CRISP #1 is out!

Download the article by Gijs Ockeloen or view the first 5 pages of the magazine. Supposedly copies can be ordered somewhere but fails to communicate how and where...Anyway, this is what I wrote


Each year, our educational system pumps more professionals into the design ecosystem, which begs the question what all these designers are going to do? Although people in academic circles may think that the Design profession has been undergoing a transition, it seems to me that in practice most designers are doing more or less the same things we have all been doing for ages: cutting foam, shaping clay, and organising pixels.

Most senior studio managers I talk with have a pessimistic outlook on the economic prospects of such work. As much as I agree a shift is needed, I think it a myth that it has already taken place. Worse still, I happen to think that design lost a lot of its more promising appeal to obsessions with style, fame and trends. As design became mainstream, and designers reached rock star status, the bulk of their talents and efforts was directed to museums, coffee table books and birthday present boutiques. With CRISP, we are presented with an opportunity to recalibrate our professional compass. We won’t need to completely reinvent our profession. All we need to do is remember what design was about and check whether the time is right to put certain aims back on the agenda.

One thing that surely deserves to be put back on the agenda is Information. Consider architect Robert Venturi, who characterised our ‘mother’ profession, architecture, as an Information surface almost half century ago. Of course, when he wrote ‘Learning from Las Vegas’, he was thinking about billboards, neon sings and logos. In those days, the early seventies, his designed buildings seemed bizarre enough to be considered as being vernacular. But looking back Venturi may have been pointing out something that will become commonplace once innovation provides us with the technology of screens printed on cans of soup or wallpapered onto a building. The information surface will become a truly challenging reality not only in architecture, but even more so in design.

As designers start to think about how a product handles information, this will certainly change their role. One of these shifts is a focus upwards along the value chain. Consider the following example. If you were asked to come up with suggestions to develop a sustainable highway, yesterday’s way to go would be the ‘hardware’ approach. These hardware solutions might incorporate solar panels in street lights, increase the number of windmills, or offer an adventurous system to recover the energy stored in asphalt. Although these are all valuable ideas, many consider them to be examples of common practice. In contrast, Venturi’s son would take a completely different approach and probably look for improvements in the driving behaviour of drivers. When design solutions start to persuade drivers to adjust their cruising speed or deal with congestions more effectively, the net effects of such behaviour can be impressive because they are repeated every single day.

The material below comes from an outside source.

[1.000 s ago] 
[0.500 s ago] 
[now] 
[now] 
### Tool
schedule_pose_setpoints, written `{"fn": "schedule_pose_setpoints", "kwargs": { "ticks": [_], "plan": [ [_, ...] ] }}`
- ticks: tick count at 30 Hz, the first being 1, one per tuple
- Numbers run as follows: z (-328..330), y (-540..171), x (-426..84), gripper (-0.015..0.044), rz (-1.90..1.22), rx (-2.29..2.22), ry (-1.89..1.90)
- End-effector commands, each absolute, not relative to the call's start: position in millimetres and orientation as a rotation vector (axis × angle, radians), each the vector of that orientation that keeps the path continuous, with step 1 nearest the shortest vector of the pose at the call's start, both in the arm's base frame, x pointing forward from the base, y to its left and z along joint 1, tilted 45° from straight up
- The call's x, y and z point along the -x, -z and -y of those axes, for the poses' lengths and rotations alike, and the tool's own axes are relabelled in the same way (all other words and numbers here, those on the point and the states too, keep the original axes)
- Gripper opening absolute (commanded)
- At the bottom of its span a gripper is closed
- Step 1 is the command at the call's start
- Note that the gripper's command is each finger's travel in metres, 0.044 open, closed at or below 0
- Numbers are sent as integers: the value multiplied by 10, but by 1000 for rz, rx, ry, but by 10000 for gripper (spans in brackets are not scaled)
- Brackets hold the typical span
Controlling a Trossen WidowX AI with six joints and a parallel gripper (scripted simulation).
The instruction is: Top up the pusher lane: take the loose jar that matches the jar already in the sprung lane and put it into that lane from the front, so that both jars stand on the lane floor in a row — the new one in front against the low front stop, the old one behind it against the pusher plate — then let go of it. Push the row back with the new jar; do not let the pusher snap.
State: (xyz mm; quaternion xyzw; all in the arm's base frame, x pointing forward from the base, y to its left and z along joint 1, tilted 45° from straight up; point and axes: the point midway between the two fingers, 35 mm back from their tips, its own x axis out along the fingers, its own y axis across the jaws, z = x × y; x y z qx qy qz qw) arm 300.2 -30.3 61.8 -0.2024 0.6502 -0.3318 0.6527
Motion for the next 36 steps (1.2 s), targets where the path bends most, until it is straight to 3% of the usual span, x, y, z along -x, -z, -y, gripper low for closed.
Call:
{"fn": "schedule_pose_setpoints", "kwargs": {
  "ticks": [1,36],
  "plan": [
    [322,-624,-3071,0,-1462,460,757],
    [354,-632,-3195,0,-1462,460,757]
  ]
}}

Designers who see themselves as ‘information surface‘ creators will want to make the road communicate. These designers will point their clients, usually in the business of boiling asphalt and spreading it around evenly, towards directions they should consider to innovate. These clients also need to reinvent themselves, as their world has also changed dramatically. The redefined brief does not ask for a road, but a service to store, manage, assess, and communicate data.

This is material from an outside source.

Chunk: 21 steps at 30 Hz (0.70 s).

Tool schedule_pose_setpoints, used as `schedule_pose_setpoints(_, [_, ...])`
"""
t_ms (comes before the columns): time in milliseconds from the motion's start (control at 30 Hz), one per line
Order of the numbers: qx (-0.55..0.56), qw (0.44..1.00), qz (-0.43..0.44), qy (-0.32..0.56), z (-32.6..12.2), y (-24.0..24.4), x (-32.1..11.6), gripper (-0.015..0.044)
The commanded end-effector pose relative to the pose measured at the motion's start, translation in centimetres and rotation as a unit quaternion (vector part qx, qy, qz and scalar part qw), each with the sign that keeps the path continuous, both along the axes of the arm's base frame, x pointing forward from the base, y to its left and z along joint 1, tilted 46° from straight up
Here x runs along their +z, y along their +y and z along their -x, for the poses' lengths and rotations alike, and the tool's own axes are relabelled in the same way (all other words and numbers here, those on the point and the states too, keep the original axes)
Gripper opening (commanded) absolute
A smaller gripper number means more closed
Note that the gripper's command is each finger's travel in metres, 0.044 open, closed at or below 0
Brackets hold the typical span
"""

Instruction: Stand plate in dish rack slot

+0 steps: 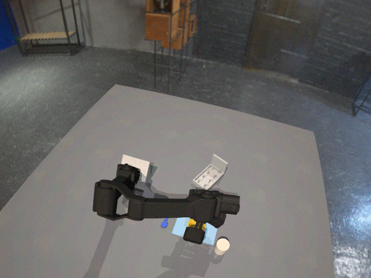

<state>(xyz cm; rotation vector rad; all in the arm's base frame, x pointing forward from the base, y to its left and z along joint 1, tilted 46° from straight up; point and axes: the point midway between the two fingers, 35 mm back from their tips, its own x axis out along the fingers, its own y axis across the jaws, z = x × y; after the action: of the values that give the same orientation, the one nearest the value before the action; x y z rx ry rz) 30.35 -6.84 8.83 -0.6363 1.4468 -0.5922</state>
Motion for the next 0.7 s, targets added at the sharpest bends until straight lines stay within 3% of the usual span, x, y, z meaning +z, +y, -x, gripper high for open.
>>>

It may initially seem expensive to develop a system that both reads a car’s GPS data, extracts engine metrics from the in-car management system, and provides a driver with feedback and recommendations for their driving speed. These costs, however, should be compared to the costs of milling sensor loops into the pavement, placing displays alongside the road, and maintaining all the traffic lights. Consider also the savings resulting from sensible driving behaviour. Such costs are saved once roads collect and communicate information, and will benefit a much larger group of stakeholders than just the road building contractor. These stakeholders must first be persuaded to invest in the project. The guys in charge of the asphalt boiler have little interest in these calculations; this discussion will have to take place high up in the value chain.